Massachusetts Medical Society. Febrero 6, 2020. Pp: 554 – 561. 

– Dávalos, Juan Carlos. 1997. Obras completas (Ëditas) Volúmen III. Honorable Senado de la Nación. Buenos Aires. 

– Duque Moreno, Aránzazu y Blanco Núñez, Basilio. 2022. Qué es la «coronafobia», el miedo «desadaptativo» que no nos protege del coronavirus. BBC NEWS/Mundo. En línea en: https://www.bbc.com/mundo/noticias-59927239#:~:text=El%20miedo%20al%20contagio%20es,contagiar%20a%20los%20seres%20queridos.

– Engel, G. L. 1968. A Life Setting Conducive to Illness. Bulletin of the Menninger Clinic 32:355-365.

– García Pinto, Roberto. 1961. Autores y personajes. Ensayos sobre la realidad y la ficción. Cuadernos de Humanitas. Facultad de Filosofía y Letras. Universidad Nacional de Tucumán. Tucumán. 
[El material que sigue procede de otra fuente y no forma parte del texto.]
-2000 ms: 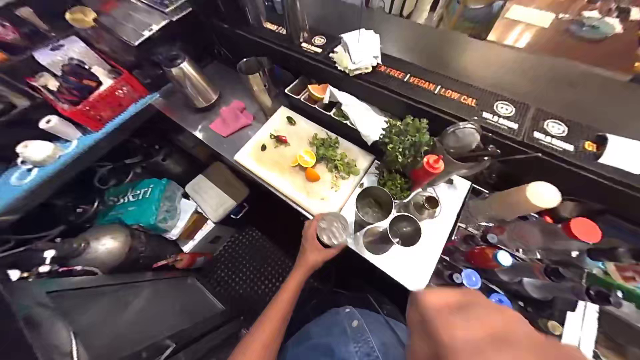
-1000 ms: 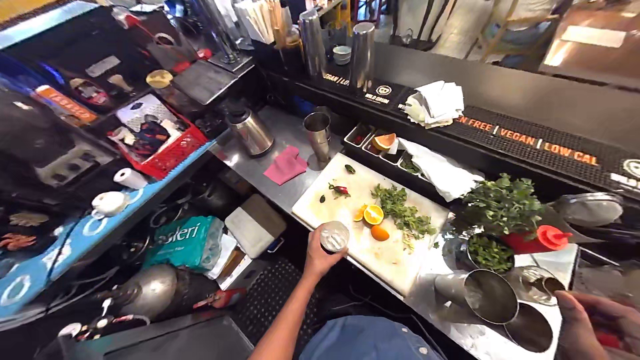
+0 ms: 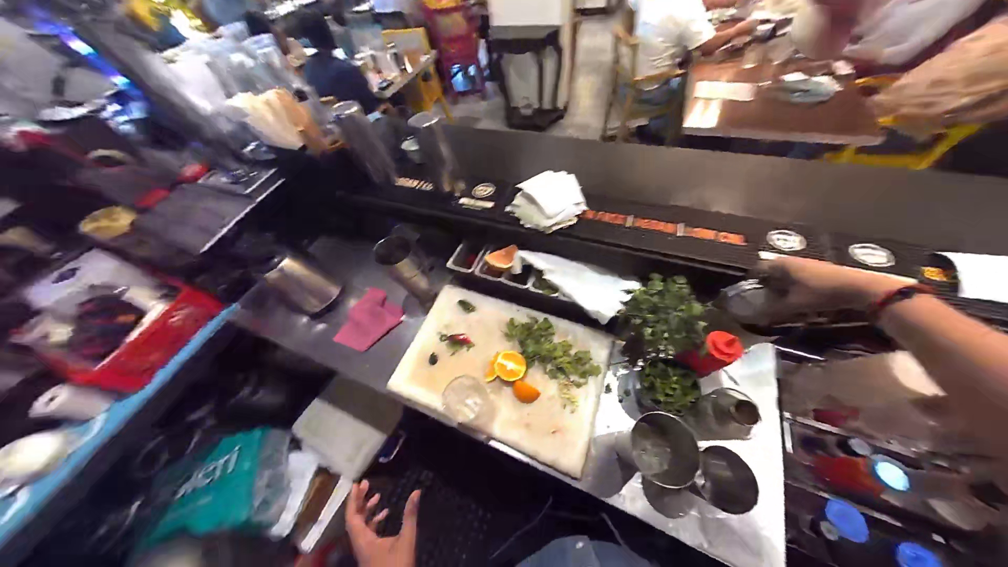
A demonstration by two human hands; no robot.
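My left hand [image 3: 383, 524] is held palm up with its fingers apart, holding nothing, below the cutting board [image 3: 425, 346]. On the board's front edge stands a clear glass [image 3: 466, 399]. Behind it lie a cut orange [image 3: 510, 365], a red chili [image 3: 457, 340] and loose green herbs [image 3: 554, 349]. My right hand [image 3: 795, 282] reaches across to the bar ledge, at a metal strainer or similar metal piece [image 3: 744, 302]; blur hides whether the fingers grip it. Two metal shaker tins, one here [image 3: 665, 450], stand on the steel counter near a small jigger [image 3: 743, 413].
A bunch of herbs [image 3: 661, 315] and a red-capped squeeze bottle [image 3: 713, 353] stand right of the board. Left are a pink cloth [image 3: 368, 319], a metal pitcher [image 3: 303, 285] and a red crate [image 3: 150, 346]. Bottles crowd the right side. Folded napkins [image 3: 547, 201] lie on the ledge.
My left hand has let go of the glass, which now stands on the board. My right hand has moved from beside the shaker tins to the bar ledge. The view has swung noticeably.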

– Holt, William C. 1969. Death by suggestion. Canadian Psichyatric Association Journal, 14: 81-82

– Lachman, Sheldon J. 1983. A psychophysiological interpretation of voodoo illness and voodoo death. Omega, 13, 345-360. 
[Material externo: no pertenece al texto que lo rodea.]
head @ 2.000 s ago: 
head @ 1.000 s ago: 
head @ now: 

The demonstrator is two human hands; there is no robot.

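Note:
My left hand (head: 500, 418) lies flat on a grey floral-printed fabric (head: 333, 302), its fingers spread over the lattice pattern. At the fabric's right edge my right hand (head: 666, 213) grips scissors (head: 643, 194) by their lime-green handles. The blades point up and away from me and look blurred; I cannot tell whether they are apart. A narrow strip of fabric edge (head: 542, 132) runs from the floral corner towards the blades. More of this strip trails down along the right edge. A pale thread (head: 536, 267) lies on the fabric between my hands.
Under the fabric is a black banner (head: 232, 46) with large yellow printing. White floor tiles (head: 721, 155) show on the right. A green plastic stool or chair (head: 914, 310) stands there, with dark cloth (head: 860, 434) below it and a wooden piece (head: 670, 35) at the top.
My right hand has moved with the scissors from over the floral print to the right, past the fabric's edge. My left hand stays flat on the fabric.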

– Lester, David. 1972. Voodoo death. American Anthropologist. Nº 74. Pp: 386-390.

– Lester, David. 2009. Voodoo death. OMEGA Journal of Death and Dying. Vol. 59 (1) 1-18.

– Lévi-Strauss, Claude. 1994. Antropología estructural. Ediciones Altaya. Barcelona. 

– Patrón Costas, Roberto Luis. 2007. Estancia E Rey. Editorial Maktub. Salta. 

– Richter, C. P. 1957. On the phenomenon of sudden death in animals and men. Psychosomatic Medicine. Vol. 19. Nº 3. 191-198.

– Vivante, Armando y Palma, Néstor Homero. 1972. Magia y daño por imágenes en la sociedad argentina. Ediciones Cabargon. Buenos Aires.